Work instructions: Every line of the data that contains the string "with" must be copied.

————

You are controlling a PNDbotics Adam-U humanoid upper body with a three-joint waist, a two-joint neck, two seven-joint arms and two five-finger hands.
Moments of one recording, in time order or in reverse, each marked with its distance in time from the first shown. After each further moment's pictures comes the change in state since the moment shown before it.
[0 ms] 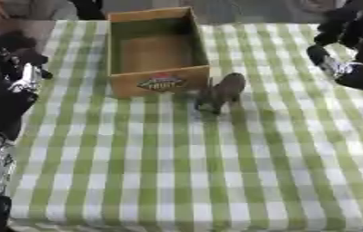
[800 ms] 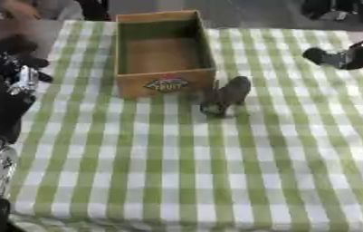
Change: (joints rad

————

Result of this exercise:
You are controlling a PNDbotics Adam-U humanoid upper body with a three-joint waist, a two-joint neck, two seven-joint arms and two five-finger hands.
Moments of one recording, in time order or in reverse, each marked with its distance in time from the first shown. After each further moment's pictures comes the change in state since the moment shown before it.

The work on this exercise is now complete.